8. The absorbent article of claim 1 wherein the gas providing agent comprises an acid and a base.

9. The absorbent article of claim 8 wherein the acid is citric acid and the base is sodium bicarbonate.

10. The absorbent article of claim 1 wherein the gas providing agent comprises a liquid-soluble solid material containing a gas entrapped within cells located in the solid material.

11. The absorbent article of claim 10 wherein the liquid-soluble solid material is selected from the group consisting of sugars, salts, alkali halides, alkaline earth metal halides, and combinations thereof.

12. The absorbent article of claim 1 wherein the gas providing agent is encapsulated.

13. The absorbent article of claim 1 wherein the gas is selected from the group consisting of carbon dioxide, air, nitrogen, oxygen, argon, helium, neon, krypton, xenon, radon, and combinations thereof.

14. The absorbent article of claim 1 wherein the foam forming agent is selected from the group consisting of viscoelastic surfactants, lathering surfactants, emollients, and combinations thereof.

15. The absorbent article of claim 1 wherein the foam forming agent is encapsulated.

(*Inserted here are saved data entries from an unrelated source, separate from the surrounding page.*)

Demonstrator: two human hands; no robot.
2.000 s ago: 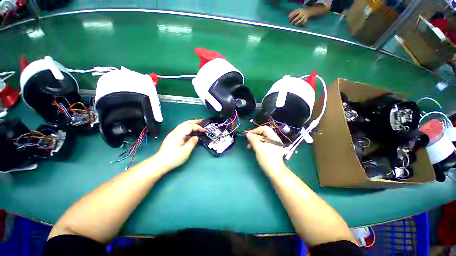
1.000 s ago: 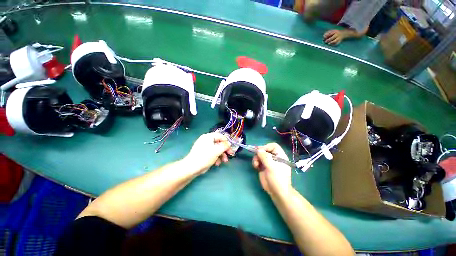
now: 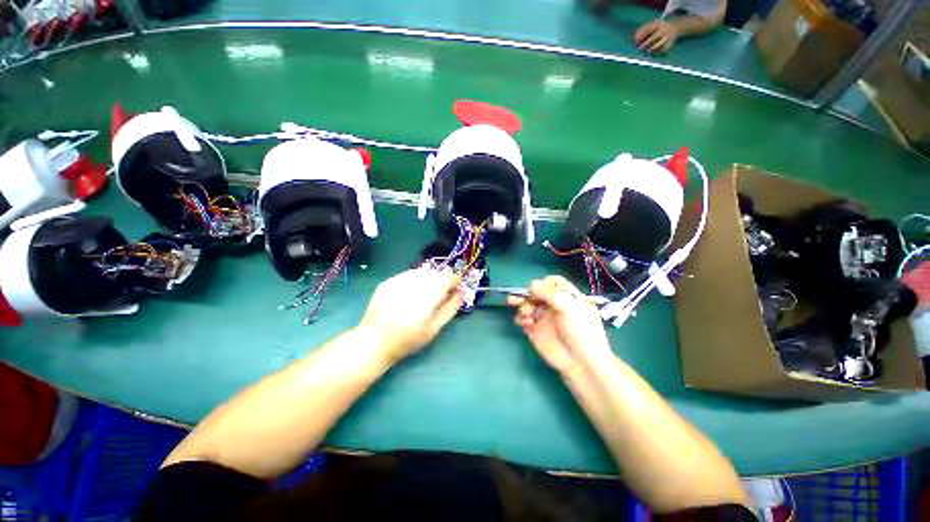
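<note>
A camera housing (image 3: 477, 168) with a white cap, black body and red end piece (image 3: 487, 115) stands on the bench in front of me. A wire harness (image 3: 469, 243) of thin coloured leads runs from it down to a small black camera head (image 3: 473, 296) with exposed electronics. My left hand (image 3: 416, 306) holds the camera head from the left and covers much of it. My right hand (image 3: 558, 318) pinches slim tweezers (image 3: 502, 292), whose tip reaches the electronics beside my left fingers. The exact contact at the tip is too small to tell.
More housings (image 3: 311, 209) stand left, and another (image 3: 627, 212) with a white cable pigtail (image 3: 704, 219) stands right. An open carton (image 3: 709, 296) of black heads is at the right. Blue crates (image 3: 112, 454) are below the bench (image 3: 459, 393). A person's hand (image 3: 656, 37) rests across the conveyor.
The housing has been turned, its opening now facing me. My left hand has closed further over the head, and the tweezers have come in from the right onto the electronics. The view has shifted.
</note>
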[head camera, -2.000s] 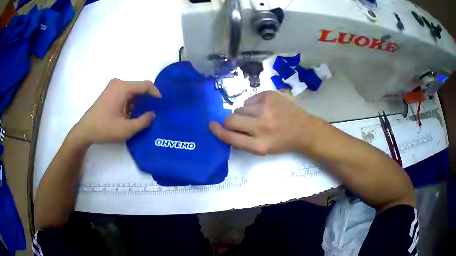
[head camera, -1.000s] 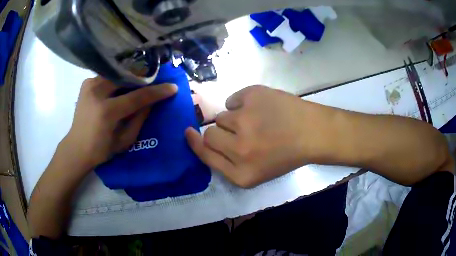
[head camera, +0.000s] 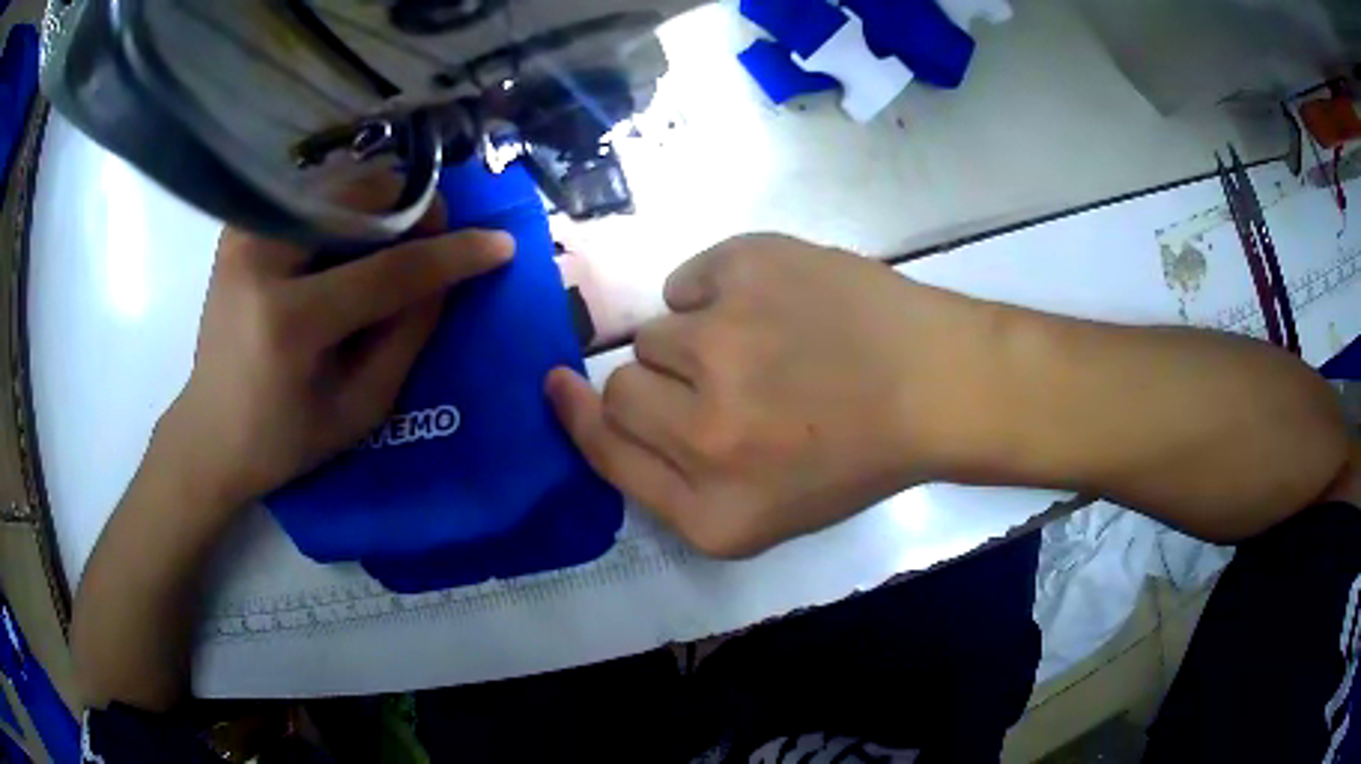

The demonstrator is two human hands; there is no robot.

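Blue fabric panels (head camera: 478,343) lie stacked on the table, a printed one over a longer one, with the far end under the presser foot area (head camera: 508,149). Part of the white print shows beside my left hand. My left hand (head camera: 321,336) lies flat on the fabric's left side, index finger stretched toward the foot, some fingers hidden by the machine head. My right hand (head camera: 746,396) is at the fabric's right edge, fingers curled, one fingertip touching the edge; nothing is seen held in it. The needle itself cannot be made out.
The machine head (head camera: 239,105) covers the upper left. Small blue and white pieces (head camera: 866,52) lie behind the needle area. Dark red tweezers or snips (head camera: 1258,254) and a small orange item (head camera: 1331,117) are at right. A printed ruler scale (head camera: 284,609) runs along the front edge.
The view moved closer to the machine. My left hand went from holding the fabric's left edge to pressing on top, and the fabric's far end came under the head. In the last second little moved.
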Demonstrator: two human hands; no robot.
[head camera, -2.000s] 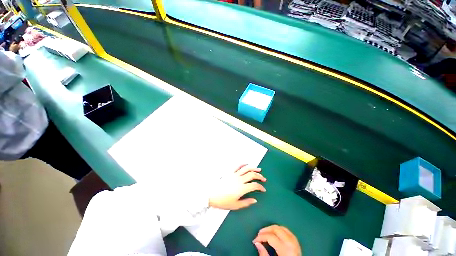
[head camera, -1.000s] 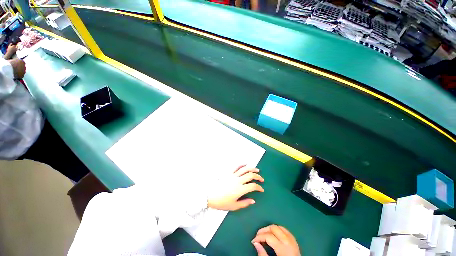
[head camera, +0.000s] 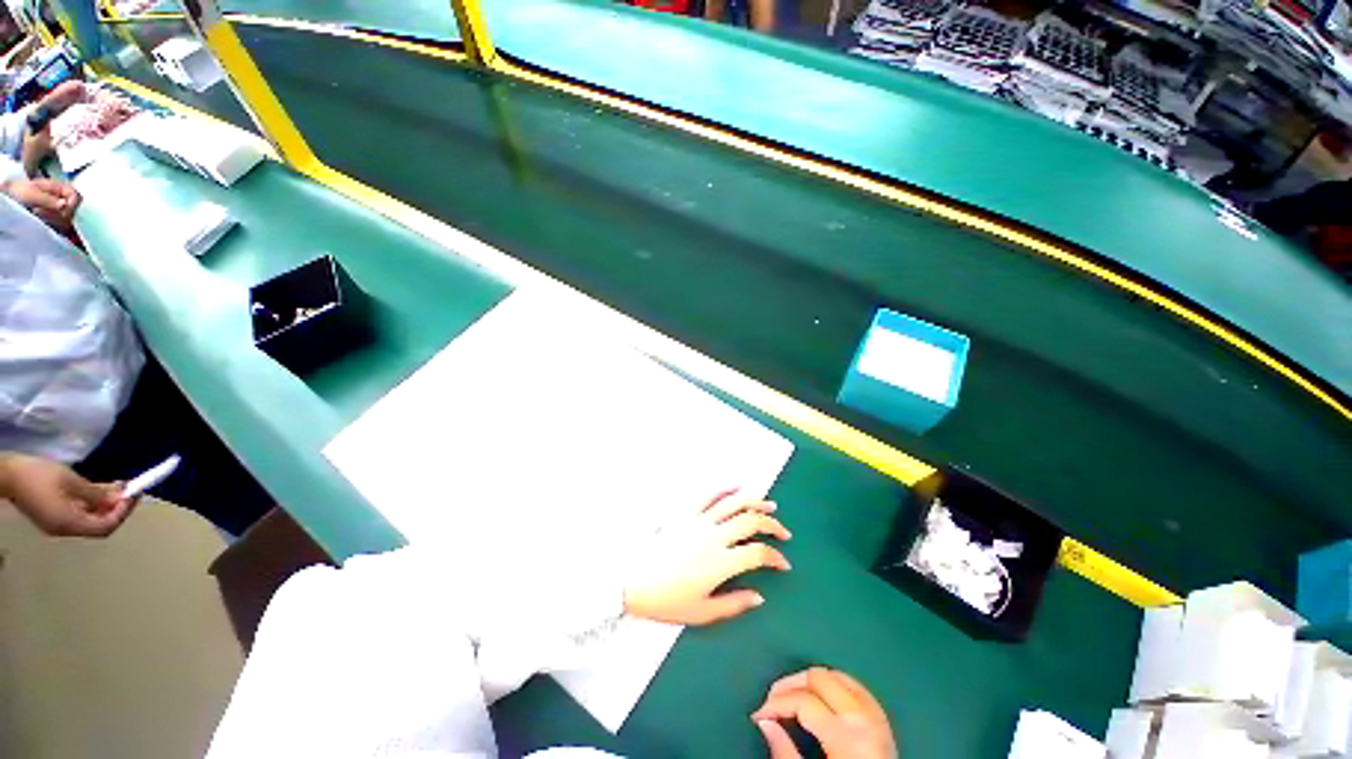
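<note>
My left hand (head camera: 709, 561) lies flat with spread fingers on the right part of a large white sheet (head camera: 541, 408) on the green bench. My right hand (head camera: 827, 715) is at the bottom edge of the picture, partly cut off, with fingers curled. A dark patch shows between its thumb and fingers; I cannot tell if it is an item or shadow. An open black bin (head camera: 1017, 601) with small white parts (head camera: 964, 556) stands at the yellow edge, right of my left hand.
White retail boxes (head camera: 1219, 645) are stacked at the right. A blue box (head camera: 906, 369) sits on the green conveyor belt (head camera: 667, 282). Another black bin (head camera: 307, 315) stands further left. A person (head camera: 60, 334) stands at the left; a hand (head camera: 67, 497) there holds a small white item (head camera: 151, 476).
The blue boxes have moved right along the belt; one is now cut off by the right edge. A hand with a white item has appeared at the left. My hands have not visibly moved.
</note>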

16. The absorbent article of claim 1 wherein the triggering agent is selected from the group consisting of body exudates, heat, pressure, and combinations thereof.

17. The absorbent article of claim 1 wherein the pre-use foam composition further comprises a foam stabilizing agent.

18. The absorbent article of claim 17 wherein the foam stabilizing agent is an acyl lactylate.

19. The absorbent article of claim 1 wherein the barrier structure is continuously formed during use of the absorbent article.

20. The absorbent article of claim 1 wherein the pre-use foam composition further comprises a component selected from the group consisting of skin feel enhancing agents, adherence agents, anti-adherence agents, trigger control agents, water, and combinations thereof.

21. The absorbent article of claim 20 wherein the pre-use foam composition further comprises a skin feel enhancing agent.

22. The absorbent article of claim 21 wherein the pre-use foam composition comprises about 30% of the gas providing agent, about 30% of the foam forming agent, about 30% of the foam stabilizing agent, and about 10% of the skin feel enhancing agent.

23. The absorbent article of claim 1 wherein the absorbent article is selected from the group consisting of diapers, training pants, swim pants, incontinence articles, feminine care articles, and health care absorbent articles.

24. The absorbent article of claim 1 further comprising a leakage protection feature selected from the group consisting of wings, containment flaps, liquid impermeable walls or cuffs, elasticized leg flaps, and combinations thereof.

25. The absorbent article of claim 24 wherein the absorbent article further comprises containment flaps, the pre-use foam composition being disposed on the topsheet underneath the containment flaps.

26. A composition for generating a stable foam structure, the composition comprising a gas providing agent and a foam forming agent, wherein the gas providing agent releases a gas that combines with the foam forming agent to form the stable foam structure when the composition is contacted with a triggering agent.